Trucks platooning on a highway

Truck platooning has many benefits for the trucking industry. It can improve fuel savings, reduce greenhouse gas emissions, and increase safety. Unfortunately, the U.S. industry is fragmented in many ways, preventing many of the benefits of platooning.

Platooning refers to multiple trucks traveling in convoy guided by the lead vehicle’s driver, which allows the other trucks to safely follow each other in close proximity, like cars on a train. Platooning reduces aerodynamic drag and cuts truck energy use and operating costs. It also can create labor savings in the form of a driver in the second or third truck of the platoon not having to pay full attention to driving by letting the first truck do more of the work.
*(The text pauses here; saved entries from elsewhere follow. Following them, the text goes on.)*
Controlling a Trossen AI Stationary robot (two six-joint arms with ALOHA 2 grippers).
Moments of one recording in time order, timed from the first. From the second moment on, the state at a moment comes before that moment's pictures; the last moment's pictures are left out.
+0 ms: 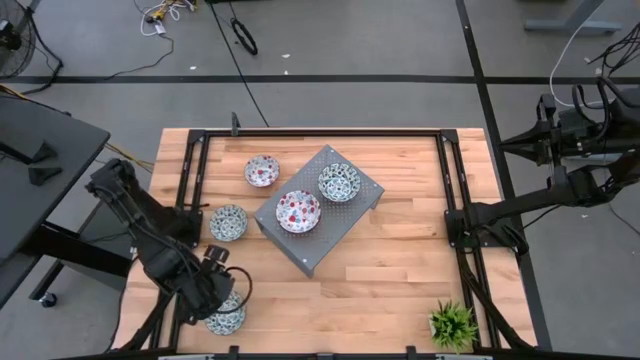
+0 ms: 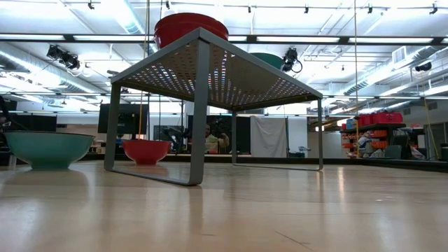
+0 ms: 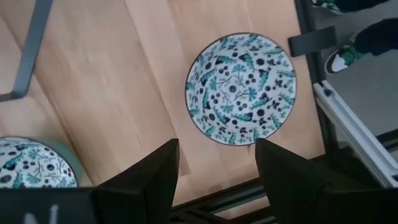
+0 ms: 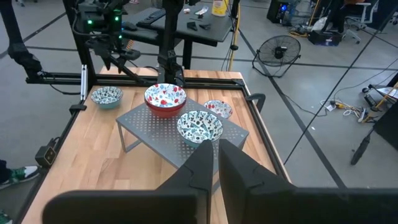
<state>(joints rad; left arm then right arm) -0.86 1.40 1.29 -1.24 -0.02 -0.52 0.03 0.88 2.05 -1.54 0.12 -0.06</state>
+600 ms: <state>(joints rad) -0.93 1.32 1.06 -1.00 -0.08 -0.81 0.03 0.88 2.05 -1.54 0.12 -0.06</state>
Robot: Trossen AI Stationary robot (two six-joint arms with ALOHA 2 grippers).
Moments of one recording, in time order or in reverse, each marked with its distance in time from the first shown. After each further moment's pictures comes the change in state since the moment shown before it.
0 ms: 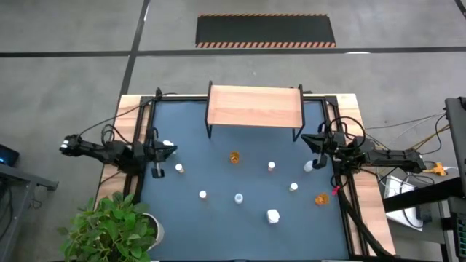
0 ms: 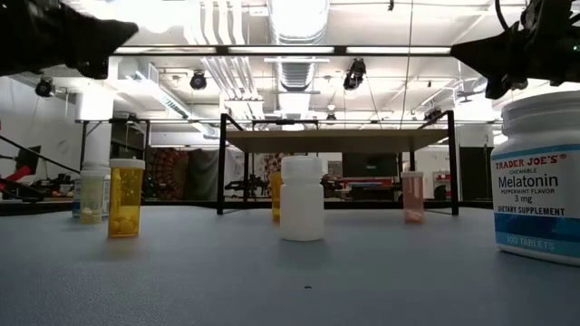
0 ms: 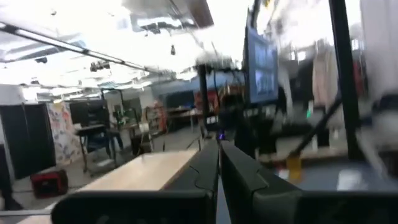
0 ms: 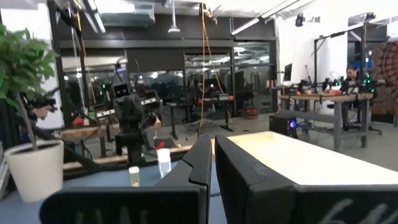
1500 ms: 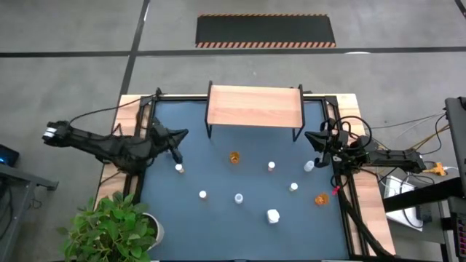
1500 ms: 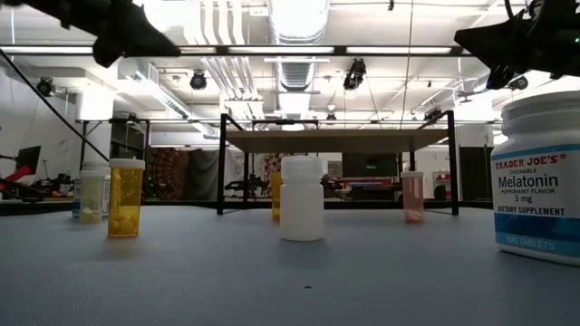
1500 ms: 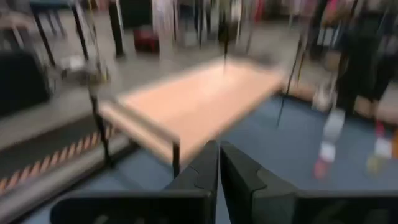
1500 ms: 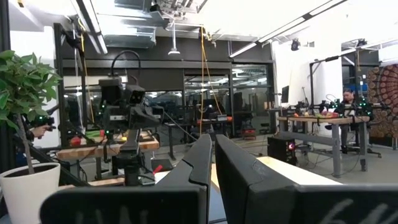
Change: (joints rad) left arm 0.023 0.581 0.568 -0.609 -0.444 -0.591; right arm 0.000 0.000 0.000 0.089 0.000 -0.045
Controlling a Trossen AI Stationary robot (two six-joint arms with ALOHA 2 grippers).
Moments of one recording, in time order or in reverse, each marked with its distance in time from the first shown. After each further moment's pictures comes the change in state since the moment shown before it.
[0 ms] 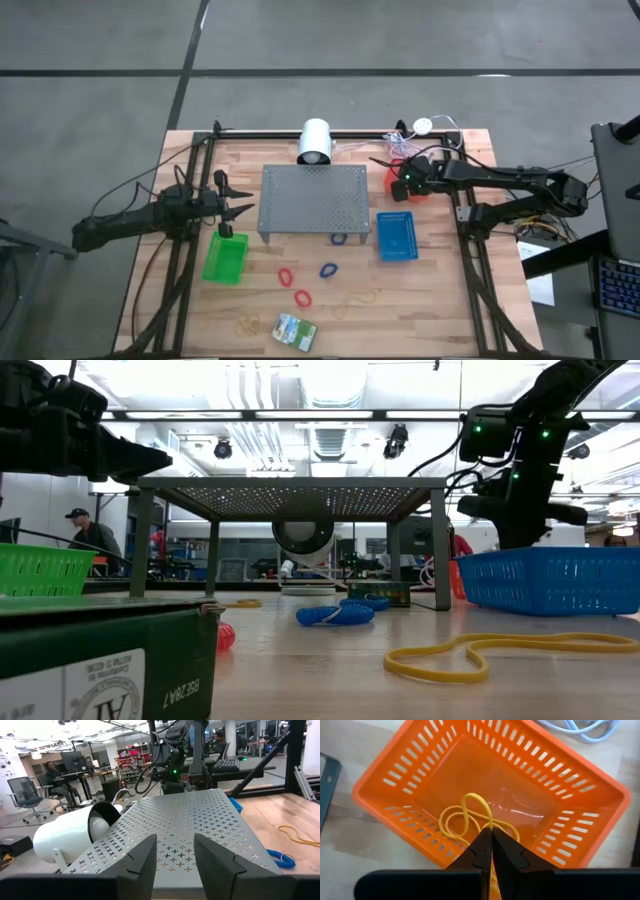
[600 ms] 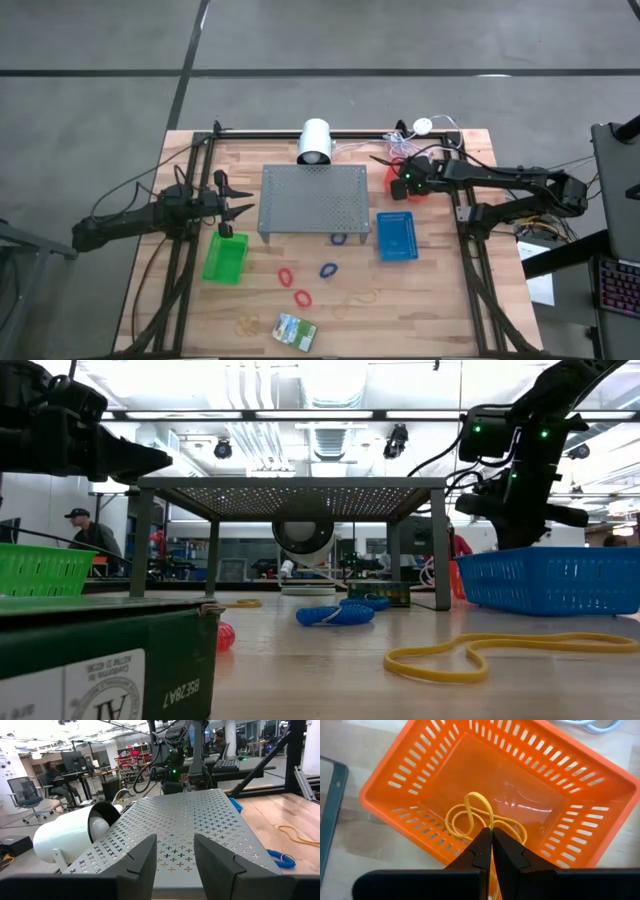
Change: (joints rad) left arm 0.000 0.000 0.000 0.000 0.000 0.000; right arm -0.011 0.000 0.000 0.010 -0.030 0.041
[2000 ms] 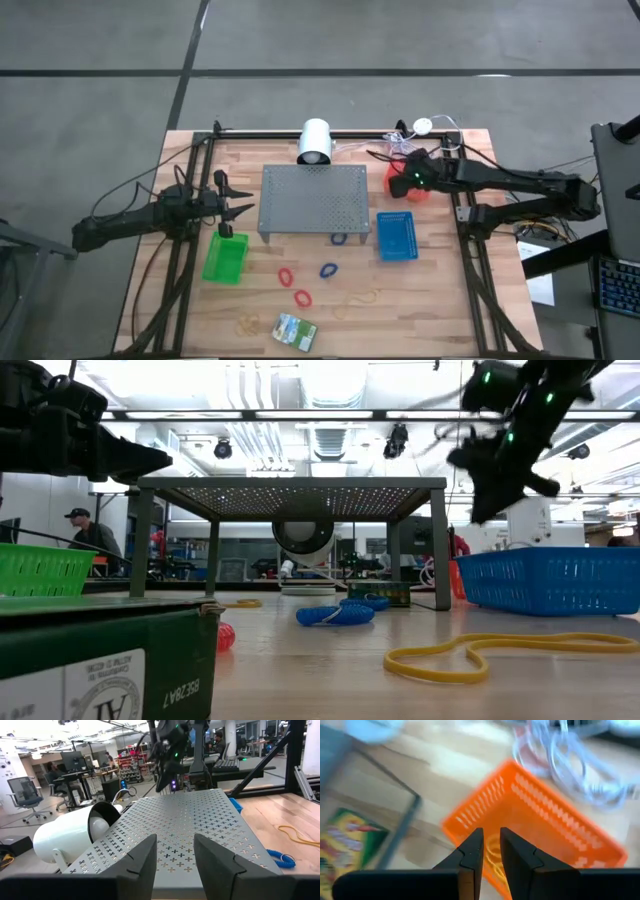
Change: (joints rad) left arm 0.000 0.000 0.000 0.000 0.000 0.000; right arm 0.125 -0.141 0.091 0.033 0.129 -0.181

A recent paper by Bo Zou, associate professor in CME and director for technology transfer and commercialization of the Center for Freight Transportation for Efficient and Resilient Supply Chain, a U.S. DOT-funded University Transportation Center, investigates a platform-based platooning system to maximize the participation of truck platooning considering the stability of the formed platoons that arises from truck preferences of platooning partners. The paper titled “Maximizing truck platooning participation with preferences” was published in the Journal of Transportation Research Part E: Logistics and Transportation Review.

Platoons are mostly formed spontaneously when two trucks are near each other and headed in the same direction.

“I think in some way there should be some kind of coordination involved rather than this ad hoc method. Planned or coordinated platooning will yield much, much larger benefits,” Zou said.

In the paper, the researchers noted that 60% or 70% of the operators are owner operators, which is a single driver who owns and drives the truck. There are only a few big operators like UPS and FedEx. Even big companies that schedule platoons need to consider independent drivers’ preferences for time and energy.

Each one has its own individual behavior when it comes to minimizing their own travel time without regard to others.

“The proposed system involves a platform interacting with individual trucks in a way that reduces truck communication and computation burdens, mitigates truck privacy concerns, and overcomes trucks misreporting private information,” said Limon Barua, the lead author of the paper who graduated from Zou’s research group and is now a postdoctoral associate in the Argonne National Laboratory.

“Using innovative mathematical models with stability characterization, the research sheds light on how individual drivers’ knowledge and preferences influence the dynamics of truck platooning within network settings,” added Pooria Choobchian, another co-author of the paper and a PhD candidate working under the direction of Zou.

The idea is to maximize the participation of the truck drivers in platooning, and, among those participating drivers, they want to have them stable, so they don’t want to leave or break up with their partner and form a new platform with a driver in a different platoon.

To accomplish this, the researchers proposed an efficient two-stage algorithm.

“We tested it in the Illinois road network and saw the benefits and efficiency compared to the traditional integer programming model,” said Zou.

The platform will benefit the entire trucking industry.

“Individual drivers will benefit if they participate in platooning. It’s better off than just driving alone. The overall savings in terms of gasoline and utility is significant, and it still respects the drivers’ preferences. They are not being asked to take a long detour in order to platoon with another truck.” said Zou.

In addition to the trucking industry, society will benefit from the reduced system energy consumption.